There will always be a need for service and handling service correctly means building reasons for customers to stay and increasing sales. For companies to scale, technology can be designed to address the 3R’s: Reduce events, Remote fix and Reduce on-site time—and remote monitor and diagnostics technology is key. For example, to help reduce dispatch, we have customers call a centralized function for pre-clarification first. If we do need to dispatch, we then are able to better prepare our field technicians. And utilizing technology to quickly identify having the right people in the right place at the right time with the right tools improves efficiency. Additionally, we can conduct “Instant Replays,” where cross-functional teams along with the customer quickly review an event to identify areas of improvement.

5. We are all dealing with technology every day. How does technology drive Field Service?
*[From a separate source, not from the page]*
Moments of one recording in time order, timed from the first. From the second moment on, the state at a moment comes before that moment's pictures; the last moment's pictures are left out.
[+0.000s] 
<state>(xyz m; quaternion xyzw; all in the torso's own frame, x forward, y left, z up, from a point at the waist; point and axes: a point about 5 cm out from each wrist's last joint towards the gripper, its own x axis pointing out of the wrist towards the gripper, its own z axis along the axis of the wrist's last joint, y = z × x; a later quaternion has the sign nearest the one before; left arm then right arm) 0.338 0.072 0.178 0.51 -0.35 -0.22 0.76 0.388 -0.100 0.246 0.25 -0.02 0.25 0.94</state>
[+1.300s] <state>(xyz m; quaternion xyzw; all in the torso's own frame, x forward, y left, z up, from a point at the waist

When customers need field support it means something is broken, so the field workforce must optimize every customer interaction in order to change a negative into a positive. As a customer-centric organization we support a three-legged stool—employees, customers, and business. The challenges are greater than in previous years: our employees have higher demands, our customers are more sophisticated, and our competition is fiercer. In this environment, it is our people that will be the market differential and technology needs to support them. IT can be and has to be a game changer. Optimizing the entire service process from the customer incident through service delivery, root cause analysis and corrective action can be driven by technology solutions. Technology will be an enabler in how field service does their job and even what the job entails. The prevalence of connected devices opens up possibilities for proactive, even “touchless” services, as well as new commercial models quite unlike the traditional fee-for-service model.